Le parti libéral compte mettre en place un «Comité des sages» qui doit statuer sur l’«appartenance» au DP de son eurodéputée, qui s’est rendue coupable de harcèlement.
Le DP a fait marche arrière. Mardi dernier, le secrétaire général du parti libéral, Claude Lamberty, avait encore qualifié de «close» l’affaire Semedo. L’eurodéputée, élue en mai 2019, avait présenté 24 heures plus tôt ses excuses après avoir été sanctionnée par le président du Parlement européen, David Sassoli, pour harcèlement psychologique et moral de ses trois assistants, qui avaient démissionné en bloc en janvier 2020, soit à peine six mois après sa prise de fonction. Monica Semedo est suspendue de ses fonctions pour 15 jours et elle ne touchera aucune indemnité durant cette période.

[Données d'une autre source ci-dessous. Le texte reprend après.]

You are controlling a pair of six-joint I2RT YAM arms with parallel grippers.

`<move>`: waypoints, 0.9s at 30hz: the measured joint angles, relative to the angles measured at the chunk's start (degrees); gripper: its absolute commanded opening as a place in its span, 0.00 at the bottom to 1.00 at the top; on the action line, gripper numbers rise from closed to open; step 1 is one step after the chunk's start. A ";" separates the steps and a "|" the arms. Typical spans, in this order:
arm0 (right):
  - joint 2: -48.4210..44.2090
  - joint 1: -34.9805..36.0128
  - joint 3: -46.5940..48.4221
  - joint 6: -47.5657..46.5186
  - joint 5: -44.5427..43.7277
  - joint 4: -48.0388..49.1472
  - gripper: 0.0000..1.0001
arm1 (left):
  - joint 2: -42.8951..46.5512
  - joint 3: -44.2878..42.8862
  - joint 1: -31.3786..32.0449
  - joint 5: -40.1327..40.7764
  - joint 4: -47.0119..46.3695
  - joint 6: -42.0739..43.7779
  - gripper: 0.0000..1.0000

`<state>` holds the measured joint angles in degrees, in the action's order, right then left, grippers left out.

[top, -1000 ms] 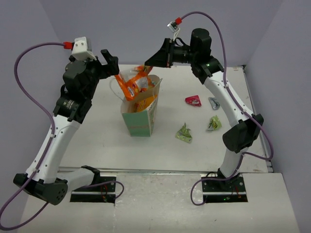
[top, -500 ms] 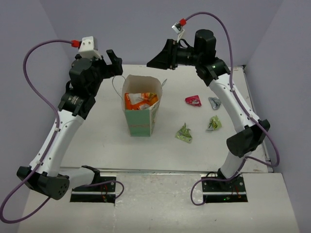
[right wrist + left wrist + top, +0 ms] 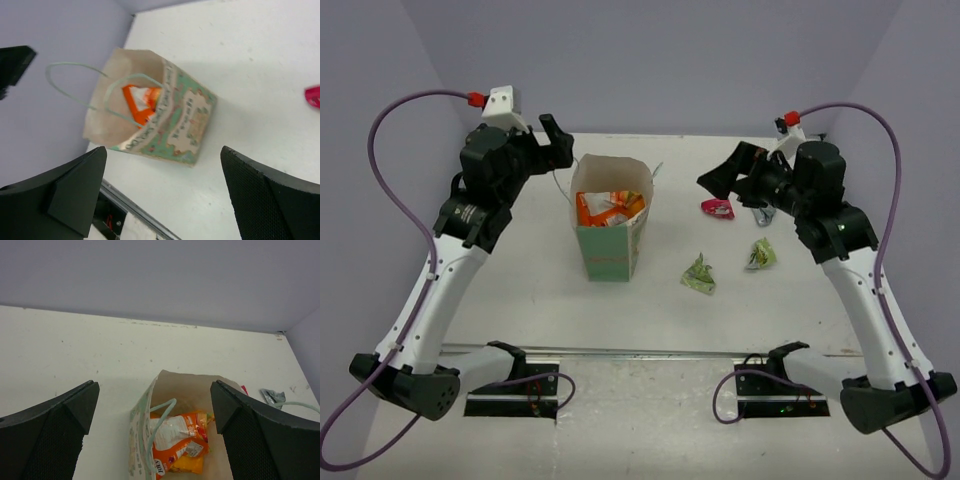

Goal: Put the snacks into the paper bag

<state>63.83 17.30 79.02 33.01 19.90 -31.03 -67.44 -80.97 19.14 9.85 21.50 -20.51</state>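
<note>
The mint-green paper bag (image 3: pixel 607 250) stands upright mid-table, with the orange-white pouch (image 3: pixel 603 210) and the orange-yellow pouch inside; the bag also shows in the left wrist view (image 3: pixel 142 432) and right wrist view (image 3: pixel 185 125). My left gripper (image 3: pixel 558 140) is open and empty, high beside the bag's far left rim. My right gripper (image 3: pixel 728 178) is open and empty, above the red-pink packet (image 3: pixel 717 208). Two green packets (image 3: pixel 699 275) (image 3: pixel 760 254) and a grey packet (image 3: pixel 761 211) lie on the table to the right.
The white table's near edge carries a metal rail (image 3: pixel 620 352) and both arm bases. Purple walls close the back and sides. Cables loop beside each arm.
The pouches have dropped from above the rim into the bag. My left gripper has drawn back left. My right arm has swung from over the bag down to the right, above the red-pink packet.
</note>
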 measured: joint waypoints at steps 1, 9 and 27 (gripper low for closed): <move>0.70 -0.15 -0.07 -0.04 -1.22 -1.90 0.99 | 0.04 0.20 0.00 -0.72 0.35 -0.57 1.00; 20.57 -0.20 0.02 -1.79 -7.02 -17.73 0.99 | 0.07 2.89 0.00 -3.50 1.60 -2.99 1.00; 32.48 -0.07 -10.82 -4.22 -8.37 -18.38 0.99 | -0.28 2.64 0.00 0.17 -1.25 2.10 1.00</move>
<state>96.31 17.23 68.20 28.80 11.53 -49.41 -67.72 -78.32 19.14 10.02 20.25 -18.41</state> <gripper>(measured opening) 0.987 0.997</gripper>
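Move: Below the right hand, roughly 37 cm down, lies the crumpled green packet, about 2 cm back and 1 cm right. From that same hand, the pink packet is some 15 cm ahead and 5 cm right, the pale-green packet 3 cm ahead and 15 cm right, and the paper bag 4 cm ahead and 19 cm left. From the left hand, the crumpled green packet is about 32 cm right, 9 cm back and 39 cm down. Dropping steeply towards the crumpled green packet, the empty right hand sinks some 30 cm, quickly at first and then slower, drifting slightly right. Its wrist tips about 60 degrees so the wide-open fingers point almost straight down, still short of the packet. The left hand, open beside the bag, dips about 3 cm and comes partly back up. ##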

Vendredi, le Premier ministre libéral, Xavier Bettel, avait clairement laissé entrevoir que l’affaire pourrait ne pas être classée sans suite. Le bureau exécutif du DP s’est finalement réuni lundi après-midi. Cet organe du parti comprend notamment la présidente Corinne Cahen, les ministres libéraux, y compris Xavier Bettel, mais aussi le président de la Chambre des députés, Fernand Etgen, et Charles Goerens, le deuxième eurodéputé du DP.
Après avoir entendu Monica Semedo, il a été décidé de soumettre, cette fois au comité exécutif (assemblée élargie du parti), la proposition de convoquer un «Comité des sages» qui doit statuer sur l’appartenance de l’eurodéputée au DP. En d’autres termes : Monica Semedo, déjà interdite de siéger au bureau exécutif, risque d’être exclue du parti libéral. Avec quelles conséquences à la clé? La réponse est pour l’instant très hypothétique. L’ancienne présentatrice de télévision pourrait démissionner. Mais elle peut tout aussi bien conserver son mandat pour siéger, le cas échéant, comme députée indépendante. «Le mandat n’appartient pas au parti, mais à Mme Semedo», avait précisé dès vendredi Xavier Bettel. Il avait toutefois ajouté qu’il revient à l’élue de «tirer ses conclusions. Je condamne fermement ce qui s’est passé.»
En tout état de cause, la pression a nettement augmenté, lundi, sur Monica Semedo. Restée muette jusque-là, la présidente du DP, Corinne Cahen, a enfin pris la parole dans une vidéo diffusée sur les réseaux sociaux. «Il est inacceptable que des assistants subissent une telle pression», fustige la ministre de la Famille, soulignant haut et fort que son parti «se distancie de toute forme de harcèlement». «Tout membre et mandataire du DP se doit de respecter les statuts et les fondements libéraux de notre parti», enchaîne le secrétaire général, Claude Lamberty, bien plus offensif qu’au lendemain de l’annonce de la sanction prononcée contre Monica Semedo.
Si le DP fustige les actes de son eurodéputée, il ne lâche pas Monica Semedo sur le plan humain. «Un politicien est aussi un être humain. Il nous faut donc condamner les insultes racistes perpétrées contre Monica Semedo sur les réseaux sociaux. Le harcèlement ne peut pas être la réponse au mauvais comportement d’une personne», souligne Claude Lamberty.
Une réputation de «chef impossible»
Selon les échos en provenance de Bruxelles, Monica Semedo traînait derrière elle une réputation de «chef impossible», exigeant de ses collaborateurs une totale disponibilité. Il n’était pas rare qu’elle les dérange en pleine nuit et le ton employé n’était pas des plus cordiaux. «Je tiens (…) à présenter mes excuses à mes anciens collaborateurs. Depuis le début de mon mandat et comme toujours, j‘ai été exigeante envers moi et mon équipe, ce qui a malheureusement créé des tensions insurmontables, ce que je regrette», avait réagi l’élue libérale dans un communiqué diffusée lundi dernier.
Une autre source, bien renseignée sur le personnage, affirmait mercredi dans nos colonnes : «Qu’elle tire sa révérence. En presque deux ans, aucune manifestation ni idée politique, mais ce fut assez pour torturer les gens qui voulaient la mettre en mesure de fonctionner dans un endroit dont elle ne sait rien du tout. L’Europe en a aussi peu besoin que ses collaborateurs dévastés.»
«Cet incident et la réaction de la députée sont un exemple révélateur du fait que le harcèlement moral et les conséquences pour les victimes ne sont toujours pas pris au sérieux par certains», avaient également fustigé la semaine dernière les Femmes socialistes qui n’ont pas apprécié que le harcèlement devienne de simples «tensions» pour l’eurodéputée.